● **Task instructions**
Each record is to be printed exactly as given, down to the last mark.
═══ Study material ═══
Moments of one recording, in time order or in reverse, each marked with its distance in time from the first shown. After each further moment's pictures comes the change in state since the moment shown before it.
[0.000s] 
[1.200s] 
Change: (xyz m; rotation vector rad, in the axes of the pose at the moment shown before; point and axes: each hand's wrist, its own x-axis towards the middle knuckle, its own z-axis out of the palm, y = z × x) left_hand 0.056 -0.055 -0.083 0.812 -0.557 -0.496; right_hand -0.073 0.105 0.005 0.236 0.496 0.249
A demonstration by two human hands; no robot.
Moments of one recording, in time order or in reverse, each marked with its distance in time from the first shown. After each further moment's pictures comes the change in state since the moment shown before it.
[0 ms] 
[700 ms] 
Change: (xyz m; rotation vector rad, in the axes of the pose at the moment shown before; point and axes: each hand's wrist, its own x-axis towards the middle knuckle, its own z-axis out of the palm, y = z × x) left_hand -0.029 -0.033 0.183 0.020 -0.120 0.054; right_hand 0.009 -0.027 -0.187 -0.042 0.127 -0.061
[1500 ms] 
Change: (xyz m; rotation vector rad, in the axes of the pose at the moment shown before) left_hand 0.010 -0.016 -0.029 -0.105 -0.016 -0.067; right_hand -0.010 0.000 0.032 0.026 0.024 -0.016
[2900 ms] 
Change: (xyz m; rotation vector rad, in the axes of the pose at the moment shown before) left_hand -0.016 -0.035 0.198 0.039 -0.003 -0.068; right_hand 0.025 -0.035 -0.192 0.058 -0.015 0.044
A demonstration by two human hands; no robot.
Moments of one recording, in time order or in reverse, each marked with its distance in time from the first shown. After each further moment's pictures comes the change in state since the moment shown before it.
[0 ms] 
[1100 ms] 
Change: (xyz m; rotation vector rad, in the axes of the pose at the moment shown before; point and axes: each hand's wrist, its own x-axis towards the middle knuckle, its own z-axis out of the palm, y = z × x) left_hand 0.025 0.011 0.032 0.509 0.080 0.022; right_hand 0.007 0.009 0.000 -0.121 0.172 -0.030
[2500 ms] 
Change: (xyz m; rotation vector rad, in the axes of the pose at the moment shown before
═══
● **Output below**
Moments of one recording, in time order or in reverse, each marked with its distance in time from the first shown. After each further moment's pictures comes the change in state since the moment shown before it.
[0.000s] 
[1.200s] 
Change: (xyz m; rotation vector rad, in the axes of the pose at the moment shown before; point and axes: each hand's wrist, its own x-axis towards the middle knuckle, its own z-axis out of the palm, y = z × x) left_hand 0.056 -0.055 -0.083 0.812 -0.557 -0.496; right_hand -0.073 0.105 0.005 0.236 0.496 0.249
A demonstration by two human hands; no robot.
Moments of one recording, in time order or in reverse, each marked with its distance in time from the first shown. After each further moment's pictures comes the change in state since the moment shown before it.
[0 ms] 
[700 ms] 
Change: (xyz m; rotation vector rad, in the axes of the pose at the moment shown before; point and axes: each hand's wrist, its own x-axis towards the middle knuckle, its own z-axis out of the palm, y = z × x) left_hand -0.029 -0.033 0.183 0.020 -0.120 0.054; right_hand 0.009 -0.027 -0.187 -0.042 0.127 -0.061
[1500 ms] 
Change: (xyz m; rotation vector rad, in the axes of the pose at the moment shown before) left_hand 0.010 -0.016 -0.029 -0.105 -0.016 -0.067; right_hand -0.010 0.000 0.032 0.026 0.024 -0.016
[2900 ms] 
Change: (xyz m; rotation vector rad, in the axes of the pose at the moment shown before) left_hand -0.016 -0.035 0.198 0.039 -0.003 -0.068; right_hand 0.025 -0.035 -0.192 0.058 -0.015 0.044
A demonstration by two human hands; no robot.
Moments of one recording, in time order or in reverse, each marked with its distance in time from the first shown. After each further moment's pictures comes the change in state since the moment shown before it.
[0 ms] 
[1100 ms] 
Change: (xyz m; rotation vector rad, in the axes of the pose at the moment shown before; point and axes: each hand's wrist, its own x-axis towards the middle knuckle, its own z-axis out of the palm, y = z × x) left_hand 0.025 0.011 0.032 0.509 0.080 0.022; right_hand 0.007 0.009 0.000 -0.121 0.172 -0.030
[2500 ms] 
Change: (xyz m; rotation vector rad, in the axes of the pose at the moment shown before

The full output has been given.